I’ve not yet bought into the “smartphone” even though I know they kind of make sense.
Smartphone owners clearly subscribe to the belief that everything today is more urgent than it used to be (how is that possible?); they are the kind of people who want devices that guarantee the connectivity that allows you to work anywhere at all. The problem is that I really don’t want to work anywhere at all.
Gone is the brazen option of looking a client in the eye and saying their letter never arrived or their fax was garbled. Technology now tells them that you opened their email and either forgot about it or couldn’t be bothered.
I’m by no means a technophobe; my day job even requires that I advise clients on using social media. Even so my current inclination is to go into a telecoms store and ask “do you have any phones that don’t do very much?”.
Personally, I love apples and blackberries; it’s just that my preferred applications are pastry and custard or ice-cream.
Never mind that research indicates that even the most infatuated smartphone owner uses only a handful of the thousands of apps created by goatee-stroking designers. Still, sometimes obsession skews reality; last year a man tried to rob a Connecticut restaurant wielding an iPhone he claimed was a gun. He surrendered when staff responded with the low-tech “kitchen knives” app.
A speaker I heard recently said that kids today think a watch is lame because it’s a “single function device” (untrue; mine also tells me the date). They forget that many watches can also show how much money and how little taste their owners have.
My phone – which I believe the Smithsonian has its eye on — has no camera and can’t tell me if it’s raining. I don’t need it to follow the football because I’d rather avoid my rubbish team’s results. In any case, if I’m not at home I’m probably driving the car – and I’m no handset-brandishing felon.
Most apps seem aimed at the younger market. Why don’t they target the over-50s.? I’d buy a phone with an ear and nose hair trimmer. And interestingly, I’ve discovered a wonderful alternative to watching movies on a telephone — or even on a laptop screen. It’s called a television and generally it is accompanied by a much more comfy chair.
I don’t like people who send emails thinking I’ll be impressed that they were “sent from my iPhone.” I like to reply by saying “received in my Armani suit while sitting in my Lexus”.
And while we’re on iPhones, may I also say that I don’t care very much for iPods – or rather I don’t understand their owners. Why would you wear an iPod when you go out for a jog? Don’t these people want to hear birdsong? Or the squeal of tyres shortly before they’re catapulted into a hedge? Does anyone really choose a hotel because its rooms are “iPod ready” or buy a car for its “iPod connectivity”? Never mind the airbags, can I listen to Coldplay?

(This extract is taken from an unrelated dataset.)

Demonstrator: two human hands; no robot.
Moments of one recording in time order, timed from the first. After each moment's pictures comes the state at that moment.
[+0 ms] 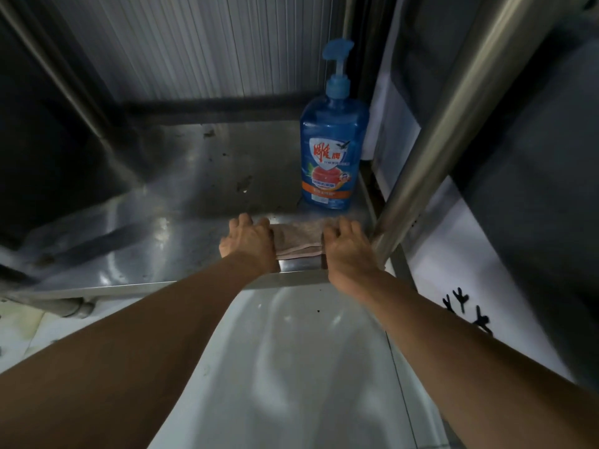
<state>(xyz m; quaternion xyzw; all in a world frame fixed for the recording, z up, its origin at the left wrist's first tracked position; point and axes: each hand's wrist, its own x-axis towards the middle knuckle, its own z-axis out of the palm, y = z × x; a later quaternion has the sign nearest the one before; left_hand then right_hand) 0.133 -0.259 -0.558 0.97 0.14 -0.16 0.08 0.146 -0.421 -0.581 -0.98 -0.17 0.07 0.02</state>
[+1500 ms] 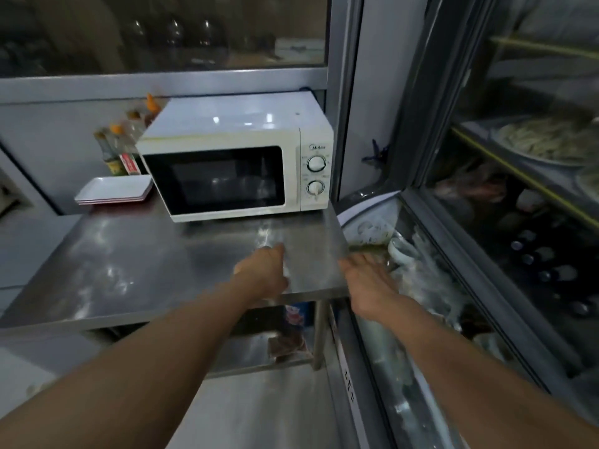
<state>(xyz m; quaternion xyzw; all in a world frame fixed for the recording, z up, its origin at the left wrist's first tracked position) 0.019 -0.344 0.129 0.99 0.01 -0.12 0.10 0.021 -0.536 0.107 -0.98 -0.17 0.05 0.03</state>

I don’t have a neat segue to Kindles except that they’re also increasingly popular – and, in spite of this, I suspect I shall one day buy one. I don’t think I will ever completely give up books and magazines made of paper – at least not until the world gives up producing them. The problem with a Kindle is that you will never be able to use it to fix a wobbly table. Or kill a mozzie.
It’s reasonable to assume that many people who own a smartphone, play their iPods too loud and don’t like paper in their paperbacks, also think it’s cool to tweet. In principle, I like Twitter because, properly used, it is a very effective business tool. I just hate people who tweet stuff like “just had pizza. Yummy!” or “bunions really hurting today”.
The technology of the 21st century has created a breed of people who love themselves dearly. Narcissus would gaze into a pond in self-adoration; his successors today dreamily reflect upon a screen. Then, convinced the world shares their passion, they start tweeting or invite you to be their friend.
The world now seems full of people who, in person, seem balanced, entertaining yet humble but become unfathomably self-absorbed when confronted by a keyboard.
Hang on…. that’s me. I think I’m in love.